As you print the data below, keep every line exactly as it is and leave the images behind.
== Segment start ==
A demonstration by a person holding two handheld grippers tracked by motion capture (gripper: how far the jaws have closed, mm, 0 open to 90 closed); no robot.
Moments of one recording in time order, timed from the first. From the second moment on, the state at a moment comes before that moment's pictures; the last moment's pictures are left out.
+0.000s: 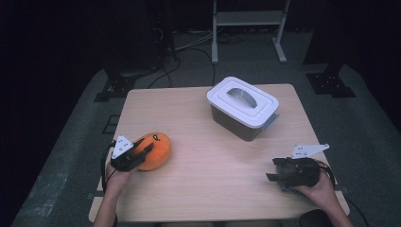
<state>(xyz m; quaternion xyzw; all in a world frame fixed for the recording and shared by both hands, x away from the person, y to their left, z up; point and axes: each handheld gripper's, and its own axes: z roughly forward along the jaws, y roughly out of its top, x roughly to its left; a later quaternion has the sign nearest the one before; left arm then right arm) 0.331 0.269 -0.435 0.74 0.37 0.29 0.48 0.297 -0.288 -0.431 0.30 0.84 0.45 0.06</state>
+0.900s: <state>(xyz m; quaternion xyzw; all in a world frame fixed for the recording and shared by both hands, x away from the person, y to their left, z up) 0.316 0.255 -0.403 0.72 0.34 0.26 0.55 0.298 -0.287 -0.432 0.30 0.84 0.45 0.05</state>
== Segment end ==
*ANSWER FOR THE TASK*
A demonstration by a person holding two handheld grippers tracked by motion capture (gripper: how far the jaws have closed, mm, 0 open to 90 closed); no robot.
Moments of one recording in time order, timed from the first. From the second moment on, the state at a moment comes before that moment's pictures; the last moment's pictures are left out.
+0.000s: 
<state>(xyz m; quaternion xyzw; all in a world frame fixed for the recording and shared by both hands, x away from the person, y to their left, z up; point and axes: each handheld gripper's, and its own axes: z roughly forward along the jaws, y roughly out of its top, x roughly to its left; a later quaternion has the sign nearest the one before; left arm then right arm) 0.331 0.269 -0.435 0.74 0.37 0.29 0.48 0.297 -0.288 -0.431 0.30 0.84 0.45 0.06</state>
+0.900s: <state>(xyz m; quaternion xyzw; all in a world frame fixed for the recording and shared by both hands, x away from the person, y to their left, z up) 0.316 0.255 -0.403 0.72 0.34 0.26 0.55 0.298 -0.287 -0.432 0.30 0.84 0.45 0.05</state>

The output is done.